Bargeldlos einkaufen: Twint startet im Herbst 2015
Braucht es wirklich noch eine weitere digitale Zahlungslösung? Ja, sagt Postfinance - schon bald soll an rund 6000 Coop-Kassen mit Twint bezahlt werden können.
Das Zahlungswesen ist das Kerngeschäft von Postfinance. Alleine letztes Jahr hat die Tochtergesellschaft der Schweizerischen Post über 996 Millionen Transaktionen abgewickelt. Rechnet man diese Zahl auf die Schweizer Bevölkerung runter, sind das 125 Zahlungen pro Person.
Da erstaunt es nicht, dass Postfinance auch beim digitalen Smartphone-Zahlungsverkehr mitreden will.

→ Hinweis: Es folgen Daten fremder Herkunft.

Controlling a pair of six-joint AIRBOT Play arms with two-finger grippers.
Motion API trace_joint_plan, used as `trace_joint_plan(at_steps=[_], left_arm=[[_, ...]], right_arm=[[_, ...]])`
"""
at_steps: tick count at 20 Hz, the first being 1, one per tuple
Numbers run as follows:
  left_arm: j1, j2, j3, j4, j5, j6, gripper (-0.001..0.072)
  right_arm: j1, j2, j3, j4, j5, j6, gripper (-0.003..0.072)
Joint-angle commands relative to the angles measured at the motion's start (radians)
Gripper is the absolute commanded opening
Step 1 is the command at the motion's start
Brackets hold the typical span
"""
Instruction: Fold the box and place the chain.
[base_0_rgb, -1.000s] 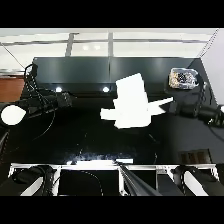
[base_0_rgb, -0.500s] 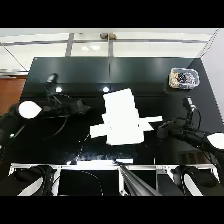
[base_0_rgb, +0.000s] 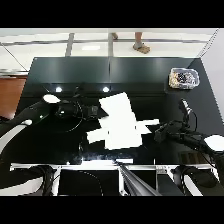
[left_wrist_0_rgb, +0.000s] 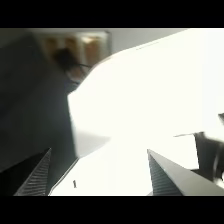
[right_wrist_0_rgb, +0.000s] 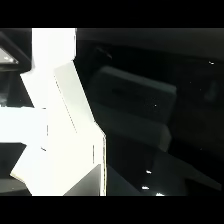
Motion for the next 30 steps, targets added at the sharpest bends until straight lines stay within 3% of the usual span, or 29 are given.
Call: trace_joint_plan(at_steps=[1, 4, 6, 10, 12, 17, 18, 19, 22, 24, 26, 27, 28, 30], left_arm=[[0.008, -0.122, 0.064, -0.101, -0.164, 0.201, 0.0701], [0.008, -0.215, 0.121, -0.095, -0.341, 0.335, 0.0701], [0.008, -0.254, 0.145, -0.049, -0.401, 0.368, 0.0701], [0.008, -0.278, 0.182, 0.084, -0.394, 0.365, 0.0660], [0.007, -0.278, 0.193, 0.083, -0.391, 0.425, 0.0559], [0.008, -0.278, 0.200, 0.053, -0.360, 0.523, 0.0554], [0.008, -0.278, 0.200, 0.053, -0.360, 0.533, 0.0534], [0.008, -0.278, 0.200, 0.053, -0.362, 0.543, 0.0470], [0.006, -0.278, 0.200, 0.052, -0.364, 0.554, 0.0458], [0.000, -0.278, 0.199, 0.049, -0.366, 0.565, 0.0347], [-0.008, -0.278, 0.199, 0.051, -0.366, 0.580, 0.0329], [-0.011, -0.278, 0.199, 0.051, -0.366, 0.590, 0.0232], [-0.011, -0.278, 0.199, 0.052, -0.362, 0.595, 0.0215], [-0.010, -0.278, 0.199, 0.052, -0.362, 0.612, 0.0087]], right_arm=[[0.002, 0.001, 0.000, -0.002, 0.002, 0.003, 0.0014], [0.002, 0.001, 0.000, -0.002, 0.002, 0.003, 0.0014], [0.002, 0.001, 0.000, -0.002, 0.002, 0.003, 0.0014], [0.002, 0.001, 0.000, -0.003, 0.002, 0.012, 0.0014], [0.002, 0.001, 0.000, -0.009, 0.002, 0.022, 0.0014], [0.002, -0.001, 0.000, -0.009, 0.002, 0.030, 0.0014], [0.002, -0.001, 0.000, -0.010, 0.002, 0.033, 0.0014], [0.002, -0.001, 0.000, -0.010, 0.002, 0.034, 0.0014], [0.002, -0.001, 0.000, -0.010, 0.002, 0.042, 0.0014], [0.002, -0.001, 0.000, -0.010, 0.002, 0.045, 0.0014], [0.002, -0.001, 0.000, -0.010, 0.002, 0.048, 0.0014], [0.002, -0.001, 0.000, -0.010, 0.002, 0.048, 0.0014], [0.002, -0.001, 0.000, -0.010, 0.002, 0.048, 0.0014], [0.002, -0.001, 0.000, -0.010, 0.002, 0.059, 0.0014]])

Die Post gründete dafür im Sommer 2014 die Tochtergesellschaft Monexio, die mittlerweile Twint heisst. Heute Morgen hat das Berner Start-up, das rund zehn Mitarbeiter beschäftigt, am Worldwebforum im Zürcher Komplex 457 darüber informiert, wie es um die Bemühungen der Post steht. Fazit: Twint ist so gut wie fertig, und mit Coop wurde ein wichtiger Partner gewonnen.
Coop als Trumpf
Das digitale Portemonnaie der Post soll an rund 6000 Kassen von Coop nutzbar sein. Twint schloss dafür mit der Coop-Gruppe eine Vereinbarung. Coop habe pro Kasse rund 100 Franken investieren müssen, um sein System mit Beacon-Lesegeräten auszustatten, sagte Twint-CEO Thierry Kneissler in Zürich. Für Coop werde sich das lohnen: Twint sei nicht wie die Konkurrenz auf Kreditkartenfirmen oder Telekomanbieter angewiesen, die einen Teil der Zahlungen für sich behalten. Und Twint werde schon bald einsatzbereit sein - die Markteinführung ist für Herbst 2015 geplant.

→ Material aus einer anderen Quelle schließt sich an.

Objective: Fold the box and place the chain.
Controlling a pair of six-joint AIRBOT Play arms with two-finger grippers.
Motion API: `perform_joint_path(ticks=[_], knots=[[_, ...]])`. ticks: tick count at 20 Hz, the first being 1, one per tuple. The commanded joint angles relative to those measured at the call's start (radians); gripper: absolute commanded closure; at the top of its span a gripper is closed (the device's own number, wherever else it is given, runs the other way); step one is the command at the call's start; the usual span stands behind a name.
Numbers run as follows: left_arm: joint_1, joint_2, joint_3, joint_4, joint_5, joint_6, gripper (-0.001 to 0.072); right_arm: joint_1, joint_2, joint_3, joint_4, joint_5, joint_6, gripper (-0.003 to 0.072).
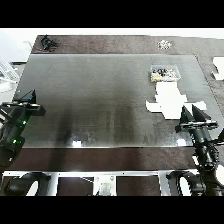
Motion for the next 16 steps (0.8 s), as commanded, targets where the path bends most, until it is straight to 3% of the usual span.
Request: perform_joint_path(ticks=[1, 7, 10, 12, 16], knots=[[0.0, 0.0, 0.001, 0.0, 0.0, 0.0, 0.069, 0.001, 0.0, 0.0, 0.0, 0.0, 0.0, 0.0319], [0.0, 0.0, 0.001, 0.0, 0.0, 0.0, 0.069, 0.0, 0.0, 0.007, 0.0, 0.06, -0.037, 0.0318], [0.0, 0.0, 0.001, 0.0, 0.0, 0.0, 0.069, -0.001, -0.029, 0.061, 0.0, -0.119, -0.035, 0.0294], [0.0, 0.0, 0.001, 0.0, 0.0, 0.0, 0.069, -0.001, -0.119, 0.127, -0.016, -0.219, -0.071, 0.0294], [0.0, 0.0, 0.001, 0.0, 0.001, 0.0, 0.069, -0.013, -0.468, 0.32, -0.018, -0.212, -0.114, 0.0296]])
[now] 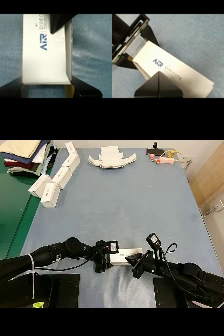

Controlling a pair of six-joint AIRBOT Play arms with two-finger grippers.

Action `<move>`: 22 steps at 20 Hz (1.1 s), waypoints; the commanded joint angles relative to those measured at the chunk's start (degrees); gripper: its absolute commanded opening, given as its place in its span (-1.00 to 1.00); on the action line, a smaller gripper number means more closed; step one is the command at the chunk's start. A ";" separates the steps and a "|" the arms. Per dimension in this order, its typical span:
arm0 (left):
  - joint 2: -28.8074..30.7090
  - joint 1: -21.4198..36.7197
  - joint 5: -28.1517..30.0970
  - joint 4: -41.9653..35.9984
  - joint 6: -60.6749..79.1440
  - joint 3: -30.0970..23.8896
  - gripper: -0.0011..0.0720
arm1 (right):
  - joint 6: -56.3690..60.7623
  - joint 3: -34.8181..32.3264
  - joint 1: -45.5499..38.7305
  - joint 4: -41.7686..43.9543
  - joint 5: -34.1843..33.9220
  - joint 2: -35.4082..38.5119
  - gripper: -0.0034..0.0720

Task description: Fold the box.

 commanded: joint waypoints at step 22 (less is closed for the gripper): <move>0.02 0.02 -0.02 0.00 -0.02 0.02 0.47 | 4.72 18.97 -14.29 -20.24 -29.49 -0.98 -0.90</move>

Coop ist der erste nationale Handelspartner, der Twint schweizweit in Filialen und im Onlineshop akzeptieren wird. Im Frühsommer soll ein Pilotversuch in einigen Filialen in Bern und Basel starten. Ausgewählte Kunden können so die App testen. "Nach erfolgreichem Abschluss des Piloten folgt der Rollout in den Coop-Supermärkten mit 6000 Kassen", schreibt Postfinance in einer Mitteilung.
Gespräche mit weiteren Partnern
Die Twint-App soll ab Sommer in einer Betaversion in den App-Stores für Android und iOS verfügbar sein. Ab Herbst werde Twint auch für den Einsatz in Poststellen getestet. Gespräche mit weiteren Partnern - unter anderem SBB und Uber - seien im Gang, so Postfinance.

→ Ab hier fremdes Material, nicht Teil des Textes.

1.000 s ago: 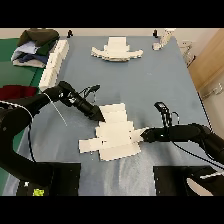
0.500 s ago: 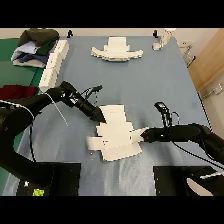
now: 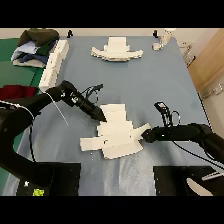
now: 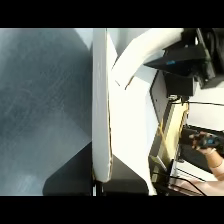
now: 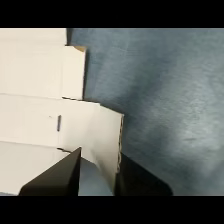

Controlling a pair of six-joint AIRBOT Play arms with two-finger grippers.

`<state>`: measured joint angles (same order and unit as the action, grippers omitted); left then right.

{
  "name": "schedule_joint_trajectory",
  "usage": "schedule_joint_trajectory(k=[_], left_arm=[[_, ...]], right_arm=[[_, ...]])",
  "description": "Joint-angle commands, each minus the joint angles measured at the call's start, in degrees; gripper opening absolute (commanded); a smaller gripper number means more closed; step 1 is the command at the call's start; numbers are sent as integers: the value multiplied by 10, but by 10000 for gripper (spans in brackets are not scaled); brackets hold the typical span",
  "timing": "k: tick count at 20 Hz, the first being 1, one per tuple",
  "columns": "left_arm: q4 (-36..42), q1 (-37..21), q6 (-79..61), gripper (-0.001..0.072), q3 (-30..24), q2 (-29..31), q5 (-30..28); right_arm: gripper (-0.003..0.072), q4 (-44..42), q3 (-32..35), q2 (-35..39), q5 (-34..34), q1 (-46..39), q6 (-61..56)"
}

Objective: Fold the box.

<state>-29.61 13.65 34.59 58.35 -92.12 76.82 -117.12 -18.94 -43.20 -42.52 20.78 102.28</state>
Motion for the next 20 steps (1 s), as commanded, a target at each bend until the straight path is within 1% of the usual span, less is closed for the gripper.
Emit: schedule_joint_trajectory(k=[1, 3, 5, 6, 7, 8, 10, 11, 12, 15, 16, 18, 19, 20], left_arm=[[0, 2, -60, 12, 12, 26, -14], [-8, 14, -111, 11, 11, 55, -34], [-13, 38, -152, 10, 9, 88, -67], [-17, 51, -172, 9, 7, 106, -86], [-22, 67, -194, 8, 1, 127, -109], [-22, 82, -217, 8, -10, 149, -133], [-22, 110, -268, 8, -45, 200, -200], [-21, 124, -285, 8, -66, 226, -236], [-21, 137, -308, 8, -84, 249, -262], [-14, 181, -350, 8, -147, 310, -341], [-5, 198, -378, 8, -172, 329, -374], [4, 234, -432, 8, -223, 365, -457], [7, 251, -442, 9, -245, 378, -489], [16, 264, -446, 9, -262, 386, -503]], right_arm=[[296, 201, -29, 0, -3, -28, -143], [300, 298, -66, 0, -4, -59, -233], [337, 338, -109, 0, -4, -92, -290], [439, 338, -129, 0, -4, -106, -308], [462, 336, -147, 0, -4, -116, -327], [462, 334, -163, 0, -4, -120, -341], [461, 313, -182, 0, -4, -120, -346], [460, 296, -184, 0, -3, -120, -346], [439, 280, -183, -1, -5, -120, -346], [440, 242, -182, -4, -12, -120, -346], [440, 235, -182, -5, -11, -120, -345], [407, 224, -182, -10, -13, -120, -345], [407, 217, -182, -13, -16, -119, -345], [407, 212, -182, -16, -17, -118, -345]])
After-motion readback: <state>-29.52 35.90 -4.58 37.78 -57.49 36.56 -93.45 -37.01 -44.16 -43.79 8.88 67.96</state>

Twint-Chef Kneissler demonstrierte drei Anwendungen der Twint-App: Bezahlung an einer Kasse per Beacon, Bezahlung im Onlineshop per Code (QR oder Pin) und Bezahlung in einer App. Die Demo funktionierte gut, auch wenn an der Geschwindigkeit noch gearbeitet werden muss. Bis zum Release soll eine Zahlung in zwei bis vier Sekunden über die Bühne gehen, versprach Kneissler.
Twint setzt auf Prepaid
Im Unterschied zu vielen anderen Wallet-Lösungen benötigt Twint keine Kredit- oder Debitkarte und setzt stattdessen auf Guthaben, die per Prepaid aufgeladen werden müssen. Für Postfinance-Kunden werde dies am Schalter möglich sein, bei anderen Banken per Lastschriftverfahren. Auch Postomaten sollen die Funktion unterstützen. Zudem sollen Guthabenkarten verkauft werden.
Die App verfügt über mobile Marketingfunktionen, mit denen Anbieter ihre Coupons und Gutscheine anpreisen und Kunden Stempel- und Treuekarten nutzen können. Unterstützt wird zum Beispiel die Coop-Superkarte, die beim Einsatz von Twint nicht extra gezeigt werden muss. Auch ein "Fast Lane Feature" werde es geben: Pendler sollen so den Kaffe am Bahnhof schon im Zug bestellen und bezahlen können - ein Anstehen sei dann nicht mehr nötig, sagte Kneissler.
Und der Datenschutz?
Hansruedi Köng, CEO und Verwaltungsratspräsident von Postfinance, war heute in Zürich ebenfalls vor Ort. Er betonte, dass der Vertrag mit Coop wegweisend sei. Die Kooperation zeige, dass es sich für Händler trotz der nötigen Investition in die Kassensysteme lohne, auf Twint zu setzen. Und es gebe noch ein weiteres Argument für Twint: Datenschutz. Twint orientiere sich am Schweizer Recht und könne garantieren, dass keine privaten Daten die Schweiz verlassen. Die App sei zudem vom Datenschützer für gut befunden worden. Bei der Konkurrenz sei dies oft nicht der Fall, sagte Köng.
Auf die Frage, wieso Postfinance nicht auf den Drahtlosstandard NFC setze, entgegnete Kneissler, dass er nicht rund die Hälfte des Marktes ausschliessen wolle. Er spielte damit auf Apple an, das die Nutzung der in iPhones verbauten NFC-Chips nur für eigene Dienste erlaubt.